Итак, после Гражданской войны большевики сохранили за собой русскую географическую территорию, пытаясь истребить на ней русский дух и заменить его "интернационализмом". Эмиграция же, напротив, представляла собой "духовный организм без территории". Однако она увезла с собой в изгнание не только русские духовные традиции, но и все ключевые проблемы, не решенные в предреволюционной России. В СССР эти проблемы либо замалчивались, либо подменялись и фальцифицировались. Они не могли быть решены, естественно и эмиграцией, так как "свободная часть России" была искусственно отделена и надежно изолирована от "несвободной Росии", а значит органическое развитие той и другой части становилось невозможным. Эмиграция могла лишь прояспить, выкристаллизировать, сформулировать и осмыслить в историческом развитии основные российские духовные проблемы. Это и стало главной ее миссией. Книга Назарова показывает, что эту часть своего служения России эмиграция выполнила (раскрытию данной темы, что следует из анонса, будет посвящен и второй том). Причем выполнило миссию еще первое, довоенное поколение: "Все важное, что эмиграция может сделать сегодня для России, ‒ ею уже давно было сделано и существует в письменном виде", ‒ пишет Назаров.

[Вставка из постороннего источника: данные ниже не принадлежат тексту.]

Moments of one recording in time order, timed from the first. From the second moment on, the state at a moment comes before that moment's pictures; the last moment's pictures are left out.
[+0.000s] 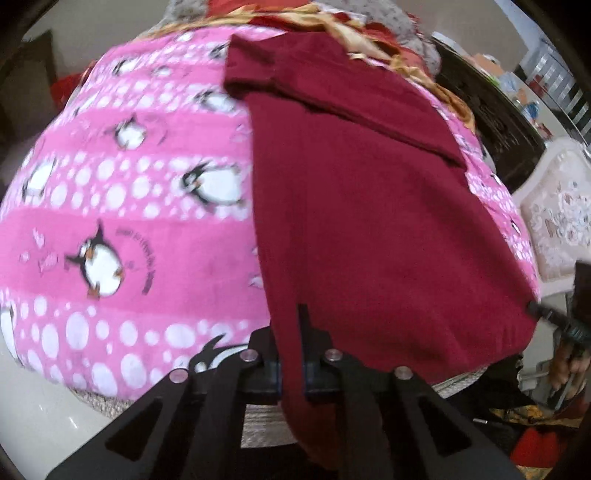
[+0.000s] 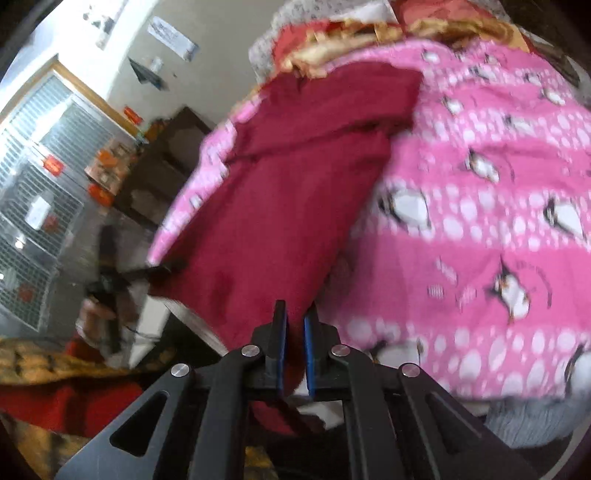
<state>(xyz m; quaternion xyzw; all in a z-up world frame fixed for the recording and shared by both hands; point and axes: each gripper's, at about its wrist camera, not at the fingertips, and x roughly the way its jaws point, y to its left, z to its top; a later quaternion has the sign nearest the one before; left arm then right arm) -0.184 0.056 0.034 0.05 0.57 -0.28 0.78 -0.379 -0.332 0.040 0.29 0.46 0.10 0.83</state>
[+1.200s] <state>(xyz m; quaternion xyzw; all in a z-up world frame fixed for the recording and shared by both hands) -0.173 0.036 0.017 0.06 0.60 -0.23 0.76 -0.343 -0.306 0.011 0.28 0.51 0.19 0.79</state>
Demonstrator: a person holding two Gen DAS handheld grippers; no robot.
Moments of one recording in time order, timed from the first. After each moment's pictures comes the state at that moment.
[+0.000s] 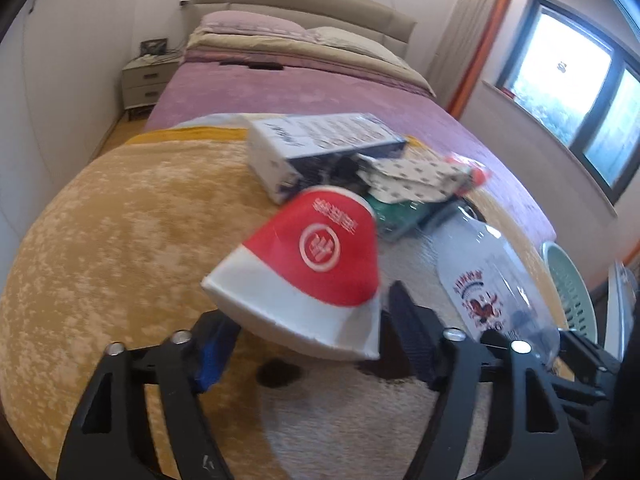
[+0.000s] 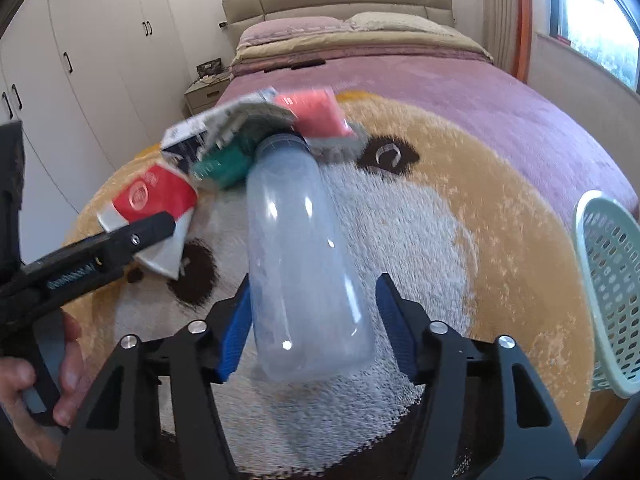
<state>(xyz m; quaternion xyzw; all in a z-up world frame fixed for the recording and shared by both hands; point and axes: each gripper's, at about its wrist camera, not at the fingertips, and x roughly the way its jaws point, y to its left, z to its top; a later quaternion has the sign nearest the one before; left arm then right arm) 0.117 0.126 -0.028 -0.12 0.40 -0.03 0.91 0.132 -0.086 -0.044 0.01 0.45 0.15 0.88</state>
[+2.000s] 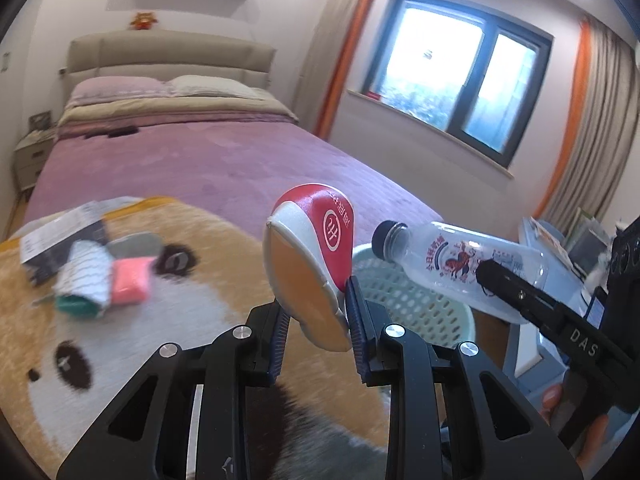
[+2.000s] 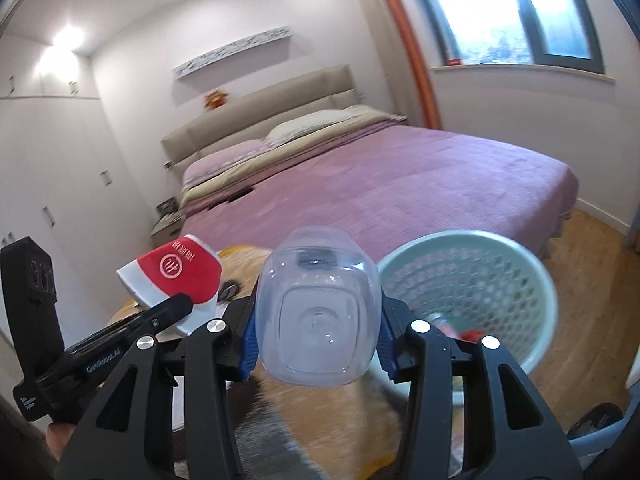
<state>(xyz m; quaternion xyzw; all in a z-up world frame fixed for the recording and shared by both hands) 0.092 -0.103 0.053 -0.08 0.31 -0.23 0.92 0.054 -0.336 0.078 0.15 0.27 0.03 0.95</state>
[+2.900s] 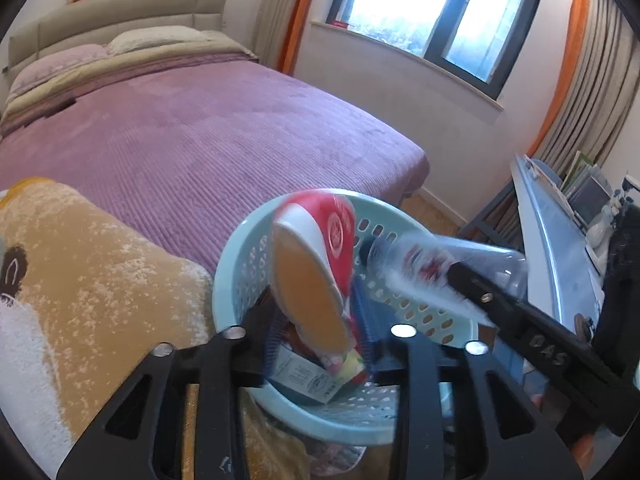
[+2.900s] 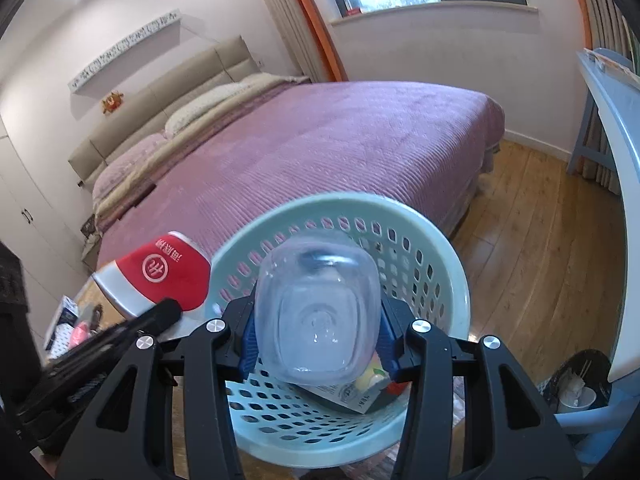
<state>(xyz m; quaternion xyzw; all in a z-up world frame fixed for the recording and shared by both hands) 0.172 -0.247 -0.021 -0.03 0.41 -0.27 0.87 0.118 -0.450 -0.018 0.21 0.37 -0.09 0.90</state>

Однако задачу сохранения "малой" духовной России и привнесения ее на "большую" освободившуюся родину эмиграция, увы, может выполнить сейчас тоже только "в письменном виде". Она слишком уж долго просуществовала в изгнании. В силу этой и ряда других причин к моменту падения коммунизма в России русской эмиграции как духовно-культурного феномена просто не существовало ‒ было русское рассеянье (в отличие от эмиграции из многих других стран, порабощенных коммунизмом). Поэтому все робкие попытки передать "малую" Россию вживо и реально помочь освобождению сегодняшней России оканчивались неудачей, как это видно из примеров с Зарубежной Церковью.
Что же касается миссии автора книги, то ему действительно удалосъ, на мой взгляд, с "той стороны луны" (с Запада) увидеть многое на "этой стороне" (в России) и, анализируя историю "малой” России (эмиграции), если не решить, то четко сформулировать очень важные духовные и политические проблемы сегодняшней "большой" России.
Глеб Анищенко
1994
Прим. МВН. Рецензия Г. Анищенко была обнаружена лишь в 2020 г. и размещена на сайте РИ в феврале 2021 г. Благодарю автора за понимание главного содержания книги (первого тома), хотя с некоторыми его трактовками согласиться не могу (это относится к РПЦЗ и к иудаизму, эти вопросы были мною развиты позже в других работах).